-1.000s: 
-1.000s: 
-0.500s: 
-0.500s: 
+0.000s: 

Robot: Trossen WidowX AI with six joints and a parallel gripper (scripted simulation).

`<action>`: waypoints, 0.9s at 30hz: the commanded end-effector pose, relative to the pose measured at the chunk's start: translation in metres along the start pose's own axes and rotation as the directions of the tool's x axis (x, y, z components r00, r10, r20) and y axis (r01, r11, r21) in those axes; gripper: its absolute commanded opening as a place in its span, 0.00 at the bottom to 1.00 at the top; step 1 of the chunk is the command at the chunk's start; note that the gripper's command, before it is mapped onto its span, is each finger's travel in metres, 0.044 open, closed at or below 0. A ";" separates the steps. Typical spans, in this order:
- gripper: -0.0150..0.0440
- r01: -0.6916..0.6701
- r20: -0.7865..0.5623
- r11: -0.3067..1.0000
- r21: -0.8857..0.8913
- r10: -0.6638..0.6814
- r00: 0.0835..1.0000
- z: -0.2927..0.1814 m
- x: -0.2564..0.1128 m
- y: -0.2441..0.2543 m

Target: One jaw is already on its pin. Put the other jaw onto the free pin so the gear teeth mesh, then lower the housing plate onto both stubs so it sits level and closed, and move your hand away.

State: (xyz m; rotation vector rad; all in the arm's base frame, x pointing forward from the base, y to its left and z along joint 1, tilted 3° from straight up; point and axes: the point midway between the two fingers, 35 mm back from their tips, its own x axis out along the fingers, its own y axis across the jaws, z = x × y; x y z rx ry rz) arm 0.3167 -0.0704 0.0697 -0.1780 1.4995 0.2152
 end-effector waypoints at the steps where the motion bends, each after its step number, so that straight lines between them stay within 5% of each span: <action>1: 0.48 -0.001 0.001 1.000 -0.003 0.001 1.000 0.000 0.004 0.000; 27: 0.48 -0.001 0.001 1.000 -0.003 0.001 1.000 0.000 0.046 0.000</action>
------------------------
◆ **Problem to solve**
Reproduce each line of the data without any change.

◆ **Exercise solution**
-1.000s: 
-1.000s: 
-0.500s: 
-0.500s: 
+0.000s: 

Robot: Trossen WidowX AI with six joints and a parallel gripper (scripted simulation).

`<action>`: waypoints, 0.9s at 30hz: the commanded end-effector pose, relative to the pose measured at the chunk's start: translation in metres along the start pose's own axes and rotation as the directions of the tool's x axis (x, y, z components r00, r10, r20) and y axis (r01, r11, r21) in those axes; gripper: its absolute commanded opening as a place in its span, 0.00 at the bottom to 1.00 at the top; step 1 of the chunk is the command at the chunk's start; note that the gripper's command, before it is mapped onto its span, is each finger's travel in metres, 0.044 open, closed at or below 0. A ";" separates the steps. Typical spans, in this order:
- gripper: -0.0150..0.0440
- r01: -0.6916..0.6701
- r20: -0.7865..0.5623
- r11: -0.3067..1.0000
- r21: -0.8857..0.8913
- r10: -0.6638..0.6814
- r00: 0.0835..1.0000
- z: -0.2927..0.1814 m
- x: -0.2564..0.1128 m
- y: -0.2441..0.2543 m

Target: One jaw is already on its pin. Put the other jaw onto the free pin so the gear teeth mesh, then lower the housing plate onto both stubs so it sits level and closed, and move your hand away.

State: (xyz m; rotation vector rad; all in the arm's base frame, x pointing forward from the base, y to its left and z along joint 1, tilted 3° from straight up; point and axes: the point midway between the two fingers, 35 mm back from their tips, its own x axis out along the fingers, its own y axis across the jaws, z = x × y; x y z rx ry rz) arm 0.3167 -0.0704 0.0697 -0.1780 1.4995 0.2152
 end-effector waypoints at the steps where the motion bends, each after its step number, so that straight lines between them stay within 5% of each span: <action>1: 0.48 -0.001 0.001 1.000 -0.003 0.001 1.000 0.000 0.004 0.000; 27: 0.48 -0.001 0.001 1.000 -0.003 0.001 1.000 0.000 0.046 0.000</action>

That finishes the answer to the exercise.